Since only a small number of endotoxins are transferred from the GIT into blood—and once in the blood the endotoxins are quickly metabolized—blood endotoxin levels are extremely variable and depend on the animal and the time of sampling, making it a very unreliable biomarker. Since LBP is produced by the animal as a direct response to an endotoxin challenge, some researchers have suggested using LBP (LPS binding protein) instead. Additionally, the levels of LBP are more stable than those of LPS. However, there is still high variation in the animal and the tests are expensive.
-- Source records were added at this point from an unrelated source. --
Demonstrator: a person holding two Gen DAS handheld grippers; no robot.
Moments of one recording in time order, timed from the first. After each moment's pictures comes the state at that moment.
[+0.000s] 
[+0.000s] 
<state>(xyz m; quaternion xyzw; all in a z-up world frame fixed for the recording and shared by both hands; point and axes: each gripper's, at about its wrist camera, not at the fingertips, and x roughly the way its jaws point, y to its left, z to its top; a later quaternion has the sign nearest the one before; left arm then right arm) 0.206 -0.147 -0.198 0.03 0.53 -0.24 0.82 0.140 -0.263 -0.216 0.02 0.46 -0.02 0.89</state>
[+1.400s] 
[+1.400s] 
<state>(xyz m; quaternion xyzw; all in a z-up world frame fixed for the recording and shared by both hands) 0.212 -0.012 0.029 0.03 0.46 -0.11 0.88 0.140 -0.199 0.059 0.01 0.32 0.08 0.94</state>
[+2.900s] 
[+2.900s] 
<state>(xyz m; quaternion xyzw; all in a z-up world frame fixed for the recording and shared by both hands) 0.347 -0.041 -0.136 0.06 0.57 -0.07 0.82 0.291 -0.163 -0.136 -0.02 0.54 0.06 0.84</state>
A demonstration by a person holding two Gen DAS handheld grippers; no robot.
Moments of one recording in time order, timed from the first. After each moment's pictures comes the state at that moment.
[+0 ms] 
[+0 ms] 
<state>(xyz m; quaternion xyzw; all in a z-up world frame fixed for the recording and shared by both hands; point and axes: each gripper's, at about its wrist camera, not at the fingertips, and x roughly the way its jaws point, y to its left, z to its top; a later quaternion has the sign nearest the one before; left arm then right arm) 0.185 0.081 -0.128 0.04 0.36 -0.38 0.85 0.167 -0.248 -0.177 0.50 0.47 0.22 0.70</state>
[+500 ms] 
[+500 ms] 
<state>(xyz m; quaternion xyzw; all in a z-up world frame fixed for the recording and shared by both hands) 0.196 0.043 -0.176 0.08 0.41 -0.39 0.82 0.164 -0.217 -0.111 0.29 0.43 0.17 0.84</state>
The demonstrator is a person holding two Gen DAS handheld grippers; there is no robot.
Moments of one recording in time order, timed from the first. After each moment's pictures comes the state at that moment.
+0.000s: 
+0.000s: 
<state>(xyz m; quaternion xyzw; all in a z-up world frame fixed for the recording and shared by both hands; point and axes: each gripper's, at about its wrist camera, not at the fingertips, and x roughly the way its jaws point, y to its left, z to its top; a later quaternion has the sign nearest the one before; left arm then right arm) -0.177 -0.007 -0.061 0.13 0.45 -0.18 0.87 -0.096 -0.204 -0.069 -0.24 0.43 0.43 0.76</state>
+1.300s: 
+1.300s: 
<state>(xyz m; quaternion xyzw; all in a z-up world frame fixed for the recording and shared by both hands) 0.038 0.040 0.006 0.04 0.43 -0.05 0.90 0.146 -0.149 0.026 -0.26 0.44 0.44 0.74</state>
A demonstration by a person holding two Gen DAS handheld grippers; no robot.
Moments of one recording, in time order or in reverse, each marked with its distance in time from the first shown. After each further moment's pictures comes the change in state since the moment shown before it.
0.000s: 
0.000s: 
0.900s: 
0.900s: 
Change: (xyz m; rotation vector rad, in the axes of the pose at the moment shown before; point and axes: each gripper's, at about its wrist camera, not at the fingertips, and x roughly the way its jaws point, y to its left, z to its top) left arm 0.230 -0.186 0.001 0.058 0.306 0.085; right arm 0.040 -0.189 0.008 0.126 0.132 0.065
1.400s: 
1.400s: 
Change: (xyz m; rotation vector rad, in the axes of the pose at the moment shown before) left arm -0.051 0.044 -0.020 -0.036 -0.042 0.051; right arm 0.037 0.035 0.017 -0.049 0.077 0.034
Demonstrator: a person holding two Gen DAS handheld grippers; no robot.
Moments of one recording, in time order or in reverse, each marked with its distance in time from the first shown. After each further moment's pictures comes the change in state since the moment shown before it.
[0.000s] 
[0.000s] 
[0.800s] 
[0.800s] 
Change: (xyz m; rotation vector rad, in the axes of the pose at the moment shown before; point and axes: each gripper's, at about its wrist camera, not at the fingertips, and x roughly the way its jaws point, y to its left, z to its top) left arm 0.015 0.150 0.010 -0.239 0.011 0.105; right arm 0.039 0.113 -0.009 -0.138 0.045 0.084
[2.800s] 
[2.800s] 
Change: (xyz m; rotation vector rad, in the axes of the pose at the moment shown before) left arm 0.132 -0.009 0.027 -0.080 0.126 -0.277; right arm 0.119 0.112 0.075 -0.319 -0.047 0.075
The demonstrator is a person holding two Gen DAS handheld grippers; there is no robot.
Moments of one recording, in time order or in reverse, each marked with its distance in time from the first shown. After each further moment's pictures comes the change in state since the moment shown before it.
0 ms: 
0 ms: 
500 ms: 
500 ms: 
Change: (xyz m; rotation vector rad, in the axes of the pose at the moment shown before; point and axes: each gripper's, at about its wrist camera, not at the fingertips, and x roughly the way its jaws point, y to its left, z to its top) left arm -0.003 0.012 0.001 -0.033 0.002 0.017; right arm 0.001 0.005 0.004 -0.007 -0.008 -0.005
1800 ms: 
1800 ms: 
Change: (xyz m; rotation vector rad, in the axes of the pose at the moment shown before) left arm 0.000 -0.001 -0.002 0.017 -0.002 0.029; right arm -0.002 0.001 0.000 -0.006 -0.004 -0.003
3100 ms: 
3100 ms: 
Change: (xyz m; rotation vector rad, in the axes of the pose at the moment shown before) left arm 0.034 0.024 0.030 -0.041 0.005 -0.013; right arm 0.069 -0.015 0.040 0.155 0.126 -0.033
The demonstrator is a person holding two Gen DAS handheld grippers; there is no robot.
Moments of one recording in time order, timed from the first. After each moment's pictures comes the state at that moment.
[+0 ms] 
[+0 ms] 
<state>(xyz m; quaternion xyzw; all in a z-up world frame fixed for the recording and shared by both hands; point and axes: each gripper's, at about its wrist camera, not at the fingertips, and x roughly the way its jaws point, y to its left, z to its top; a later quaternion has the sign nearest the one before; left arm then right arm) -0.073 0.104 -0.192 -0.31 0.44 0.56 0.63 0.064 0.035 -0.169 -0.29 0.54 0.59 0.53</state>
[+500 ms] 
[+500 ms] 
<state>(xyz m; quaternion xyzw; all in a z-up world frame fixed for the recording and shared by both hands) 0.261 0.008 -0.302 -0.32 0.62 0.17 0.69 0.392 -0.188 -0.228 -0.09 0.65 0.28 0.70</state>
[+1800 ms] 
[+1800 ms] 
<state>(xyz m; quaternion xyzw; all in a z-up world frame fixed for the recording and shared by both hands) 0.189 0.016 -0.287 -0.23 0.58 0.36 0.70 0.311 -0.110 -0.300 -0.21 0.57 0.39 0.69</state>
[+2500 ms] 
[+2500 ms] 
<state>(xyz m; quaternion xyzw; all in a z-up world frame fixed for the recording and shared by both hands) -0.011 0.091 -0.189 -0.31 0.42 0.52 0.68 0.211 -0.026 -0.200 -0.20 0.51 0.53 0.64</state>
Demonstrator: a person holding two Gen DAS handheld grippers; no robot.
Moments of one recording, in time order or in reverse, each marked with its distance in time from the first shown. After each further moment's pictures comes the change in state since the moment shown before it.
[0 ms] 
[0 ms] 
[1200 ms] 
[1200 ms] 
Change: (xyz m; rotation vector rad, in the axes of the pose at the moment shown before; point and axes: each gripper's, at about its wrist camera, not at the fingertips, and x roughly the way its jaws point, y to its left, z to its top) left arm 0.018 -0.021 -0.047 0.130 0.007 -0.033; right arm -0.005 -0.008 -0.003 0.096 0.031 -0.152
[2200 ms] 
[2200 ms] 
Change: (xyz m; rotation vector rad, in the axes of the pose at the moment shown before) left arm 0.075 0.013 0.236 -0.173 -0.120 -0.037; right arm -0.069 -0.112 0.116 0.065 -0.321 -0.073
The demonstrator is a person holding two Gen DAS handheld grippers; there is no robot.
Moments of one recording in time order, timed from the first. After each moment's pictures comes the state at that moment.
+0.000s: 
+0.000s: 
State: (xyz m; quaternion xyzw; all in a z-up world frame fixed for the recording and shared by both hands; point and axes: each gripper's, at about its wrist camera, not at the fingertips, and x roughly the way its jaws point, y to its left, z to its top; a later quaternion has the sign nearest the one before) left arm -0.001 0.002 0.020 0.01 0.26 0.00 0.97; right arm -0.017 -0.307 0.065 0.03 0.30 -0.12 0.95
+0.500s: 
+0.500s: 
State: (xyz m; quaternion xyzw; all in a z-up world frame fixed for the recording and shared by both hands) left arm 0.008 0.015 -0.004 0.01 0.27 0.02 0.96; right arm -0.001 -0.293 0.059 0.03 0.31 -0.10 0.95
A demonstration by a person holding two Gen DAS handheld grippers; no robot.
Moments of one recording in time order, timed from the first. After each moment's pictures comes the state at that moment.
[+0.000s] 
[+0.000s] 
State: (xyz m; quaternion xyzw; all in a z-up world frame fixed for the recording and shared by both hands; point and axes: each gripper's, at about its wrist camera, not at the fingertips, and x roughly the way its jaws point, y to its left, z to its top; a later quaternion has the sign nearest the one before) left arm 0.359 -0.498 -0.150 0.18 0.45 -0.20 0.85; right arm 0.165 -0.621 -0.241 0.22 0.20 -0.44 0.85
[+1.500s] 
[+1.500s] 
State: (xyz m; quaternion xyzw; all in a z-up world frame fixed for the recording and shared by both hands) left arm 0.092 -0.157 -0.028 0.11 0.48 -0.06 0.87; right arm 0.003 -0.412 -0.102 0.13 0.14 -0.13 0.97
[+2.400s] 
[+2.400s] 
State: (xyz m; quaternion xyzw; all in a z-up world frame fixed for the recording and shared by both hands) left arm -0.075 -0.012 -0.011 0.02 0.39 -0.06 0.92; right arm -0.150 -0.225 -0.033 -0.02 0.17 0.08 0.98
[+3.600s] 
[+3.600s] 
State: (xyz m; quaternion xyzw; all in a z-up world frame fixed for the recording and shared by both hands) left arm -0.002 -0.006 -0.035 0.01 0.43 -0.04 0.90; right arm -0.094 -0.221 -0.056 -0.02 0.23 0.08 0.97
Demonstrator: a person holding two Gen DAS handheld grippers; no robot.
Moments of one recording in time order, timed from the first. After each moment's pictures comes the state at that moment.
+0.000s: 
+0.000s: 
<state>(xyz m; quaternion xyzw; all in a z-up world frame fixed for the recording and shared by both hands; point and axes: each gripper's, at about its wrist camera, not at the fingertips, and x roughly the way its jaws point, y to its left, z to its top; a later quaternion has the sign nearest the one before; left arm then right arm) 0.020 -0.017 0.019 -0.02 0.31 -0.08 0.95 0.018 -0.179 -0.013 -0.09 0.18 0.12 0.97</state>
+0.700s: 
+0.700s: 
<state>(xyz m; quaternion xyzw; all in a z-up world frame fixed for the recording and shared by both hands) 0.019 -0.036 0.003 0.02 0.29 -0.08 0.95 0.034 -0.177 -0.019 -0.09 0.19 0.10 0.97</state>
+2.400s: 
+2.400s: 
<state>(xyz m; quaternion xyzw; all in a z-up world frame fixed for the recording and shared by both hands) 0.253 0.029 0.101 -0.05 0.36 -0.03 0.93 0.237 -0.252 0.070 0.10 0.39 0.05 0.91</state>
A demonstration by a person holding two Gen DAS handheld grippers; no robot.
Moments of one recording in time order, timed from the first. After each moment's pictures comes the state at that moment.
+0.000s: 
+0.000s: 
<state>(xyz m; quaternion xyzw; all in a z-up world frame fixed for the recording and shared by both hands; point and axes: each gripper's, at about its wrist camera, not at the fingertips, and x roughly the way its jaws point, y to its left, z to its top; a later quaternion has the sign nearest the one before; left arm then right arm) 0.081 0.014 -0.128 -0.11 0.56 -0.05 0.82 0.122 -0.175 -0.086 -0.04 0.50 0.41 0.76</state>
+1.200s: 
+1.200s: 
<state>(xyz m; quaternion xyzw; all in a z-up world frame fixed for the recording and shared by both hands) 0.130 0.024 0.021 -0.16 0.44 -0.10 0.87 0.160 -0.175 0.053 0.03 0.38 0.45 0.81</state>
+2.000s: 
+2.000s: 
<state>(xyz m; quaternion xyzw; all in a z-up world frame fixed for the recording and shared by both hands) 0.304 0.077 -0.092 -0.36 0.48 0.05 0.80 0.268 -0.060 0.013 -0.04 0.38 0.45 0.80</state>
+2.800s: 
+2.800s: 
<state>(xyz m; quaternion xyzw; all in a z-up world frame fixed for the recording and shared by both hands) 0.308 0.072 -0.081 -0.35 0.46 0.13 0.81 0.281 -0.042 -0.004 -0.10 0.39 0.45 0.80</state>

In general, strategies to control endotoxin contamination in animals include all of those aimed at reducing bacterial contamination. These strategies include biosecurity, the use of prebiotics and probiotics, improved nutrient digestibility, etc. Other strategies are vaccinations, immunity modulators, and toxin binders that can target endotoxin contamination.
Some preliminary studies have already tested the possibility of using toxin binders against endotoxins in swine and cattle. Any product considered for endotoxin binding capabilities should be proven with in vitro and in vivo findings. This preliminary data suggests that select toxin binders are capable of binding endotoxins in the gastrointestinal tract, and thus prevent endotoxins from being absorbed. Further studies are currently underway to confirm.
In summary, endotoxins are always present in the GIT of the animal and are often in the upper respiratory tract. Under stress conditions, the microbiota balance of the GIT can be altered towards an increase of gram-negative bacteria, which increases endotoxin content. As a pyrogenic, LPS triggers inflammation pathways that impact animal health and production. Unfortunately, it is difficult to measure endotoxin levels and there are no reference values in the industry.
At the farm level, what is possible to measure is the consequences of an endotoxin challenge on animal performance. As described before, the ultimate effect of an endotoxin presence in the GIT is an inflammatory response. This inflammation has several detrimental effects, like altering the epithelial wall to result in lower nutrient absorption. Additionally, the energy demands from the inflammation process itself consume valuable energy intended for animal health and growth. So, the control of endotoxins—especially during stress situations—could result in improved production parameters.
Different means of controlling endotoxins have been tested but most of them are too expensive to be considered in animal production. A cost-effective method would be the use of toxin binders to capture endotoxins in the gastrointestinal tract and prevent them from entering the bloodstream.